ASSIGNED TASK:
Print the data that follows word for word, leaving out any picture.

SUPPLIED INFORMATION:
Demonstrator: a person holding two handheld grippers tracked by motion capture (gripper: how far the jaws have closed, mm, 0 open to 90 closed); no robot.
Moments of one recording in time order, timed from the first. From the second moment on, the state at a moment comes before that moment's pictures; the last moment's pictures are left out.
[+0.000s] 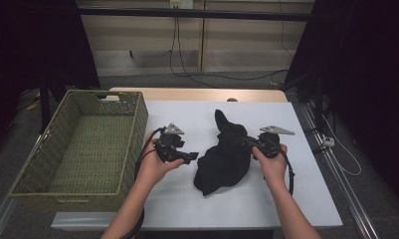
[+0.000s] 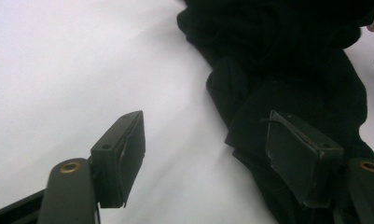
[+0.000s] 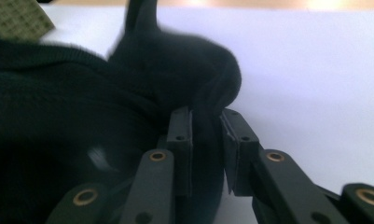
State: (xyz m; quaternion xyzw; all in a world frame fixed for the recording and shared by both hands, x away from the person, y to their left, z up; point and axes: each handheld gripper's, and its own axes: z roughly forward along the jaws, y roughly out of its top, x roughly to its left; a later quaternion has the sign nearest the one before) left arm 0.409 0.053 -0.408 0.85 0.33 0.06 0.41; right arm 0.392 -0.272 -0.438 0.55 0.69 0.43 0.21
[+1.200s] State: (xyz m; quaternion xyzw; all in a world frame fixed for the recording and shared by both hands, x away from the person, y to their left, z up) left arm 0.409 0.007 -0.414 0.86 0.27 -0.02 0.44; right arm 0.373 -0.254 -0.451 0.55 0.68 0.48 0.06
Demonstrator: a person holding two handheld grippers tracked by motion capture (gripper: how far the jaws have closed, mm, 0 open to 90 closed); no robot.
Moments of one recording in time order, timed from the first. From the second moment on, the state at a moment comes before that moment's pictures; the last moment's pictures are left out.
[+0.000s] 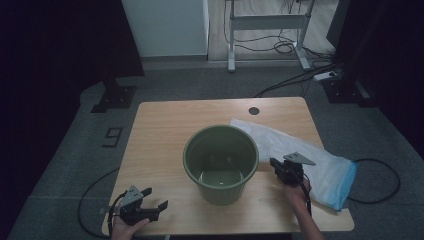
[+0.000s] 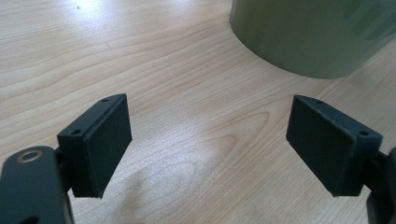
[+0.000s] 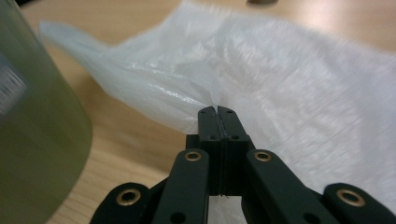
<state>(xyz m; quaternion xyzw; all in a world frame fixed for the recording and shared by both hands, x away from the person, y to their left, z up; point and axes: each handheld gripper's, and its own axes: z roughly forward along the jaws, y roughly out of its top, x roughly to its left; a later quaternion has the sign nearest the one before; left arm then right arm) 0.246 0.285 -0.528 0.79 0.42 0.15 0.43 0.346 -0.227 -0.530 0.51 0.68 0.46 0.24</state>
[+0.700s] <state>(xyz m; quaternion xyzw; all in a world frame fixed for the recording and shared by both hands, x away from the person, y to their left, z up) 0.247 0.284 -0.529 0.79 0.42 0.15 0.43 0.310 -0.254 -0.425 0.47 0.59 0.58 0.30</state>
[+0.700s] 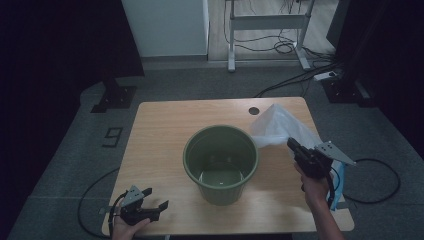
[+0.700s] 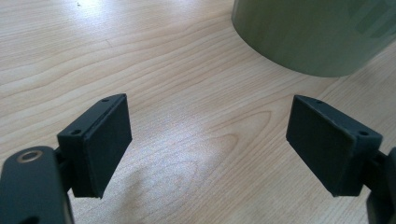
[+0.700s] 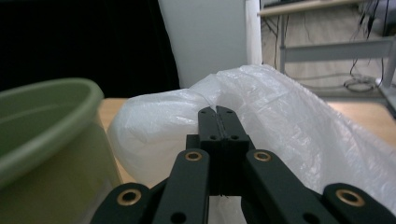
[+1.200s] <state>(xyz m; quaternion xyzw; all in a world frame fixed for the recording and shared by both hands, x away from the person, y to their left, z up) 0.247 0.285 -0.529 0.78 0.42 0.15 0.43 0.295 -0.256 -0.369 0.44 0.57 0.62 0.32</state>
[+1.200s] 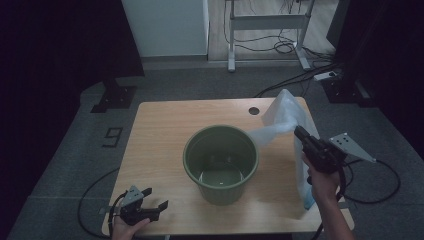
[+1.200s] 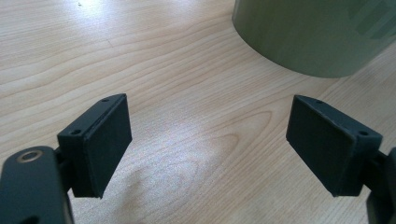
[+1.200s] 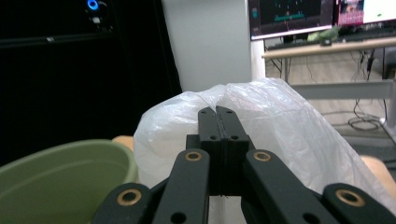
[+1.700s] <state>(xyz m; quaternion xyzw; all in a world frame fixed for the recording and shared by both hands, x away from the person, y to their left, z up) 0.248 0.286 -0.531 0.78 0.42 0.15 0.43 0.275 -0.248 -0.314 0.39 0.56 0.65 0.35</state>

RESPONSE TO THE EXERCISE:
Demonstrator: a person holding two handheld grippers tracked by motion capture (gripper: how far the jaws have closed, mm, 0 open to 90 closed); no robot.
Moments of one recording in time order, timed from the first. From the second moment on, the state at a moment comes before that moment's pictures; the last moment's pictures are left out.
[+0.000s] 
[+0.000s] 
[+0.000s] 
State: (xyz m; quaternion xyzw; all in a world frame fixed for the recording and shared by both hands, x away from the person, y to their left, z up; point and axes: each handheld gripper's, and its own axes: z roughly forward along the jaws, y roughly out of its top, x roughly to its left; a later quaternion has the sign nearest the one before) left arm 0.409 0.053 -0.408 0.85 0.33 0.06 0.41; right arm 0.392 -0.272 -0.438 0.55 0.69 0.43 0.21
[+1.200s] State: (xyz m; quaternion xyzw; all in a world frame fixed for the recording and shared by both hands, x away from the person, y to their left, z up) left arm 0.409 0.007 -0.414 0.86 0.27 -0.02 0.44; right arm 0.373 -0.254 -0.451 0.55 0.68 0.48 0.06
Demonstrator: a person holding two handheld grippers tracked by motion capture (gripper: how far the jaws have closed, mm, 0 open to 90 closed); no robot.
Moments of one recording in time order, timed from the first. From the second moment on, the state at a moment comes before that moment's pictures; the last moment's pictures are left out.
[+0.000s] 
[+0.000s] 
[+0.000s] 
<state>(xyz m; quaternion xyzw; all in a world frame fixed for the recording and shared by both hands, x away from the person, y to their left, z up; point and axes: each handheld gripper's, and its own axes: z roughly forward along the jaws, y roughly out of its top, x roughly to its left; a later quaternion has the sign nearest the one before; left arm then right arm) 0.246 0.285 -0.528 0.79 0.42 0.15 0.43 0.346 -0.227 -0.530 0.51 0.68 0.46 0.24</state>
[+0.700s] <state>(xyz m; quaternion xyzw; all in a world frame fixed for the recording and shared by both hands, x away from the person, y to their left, z up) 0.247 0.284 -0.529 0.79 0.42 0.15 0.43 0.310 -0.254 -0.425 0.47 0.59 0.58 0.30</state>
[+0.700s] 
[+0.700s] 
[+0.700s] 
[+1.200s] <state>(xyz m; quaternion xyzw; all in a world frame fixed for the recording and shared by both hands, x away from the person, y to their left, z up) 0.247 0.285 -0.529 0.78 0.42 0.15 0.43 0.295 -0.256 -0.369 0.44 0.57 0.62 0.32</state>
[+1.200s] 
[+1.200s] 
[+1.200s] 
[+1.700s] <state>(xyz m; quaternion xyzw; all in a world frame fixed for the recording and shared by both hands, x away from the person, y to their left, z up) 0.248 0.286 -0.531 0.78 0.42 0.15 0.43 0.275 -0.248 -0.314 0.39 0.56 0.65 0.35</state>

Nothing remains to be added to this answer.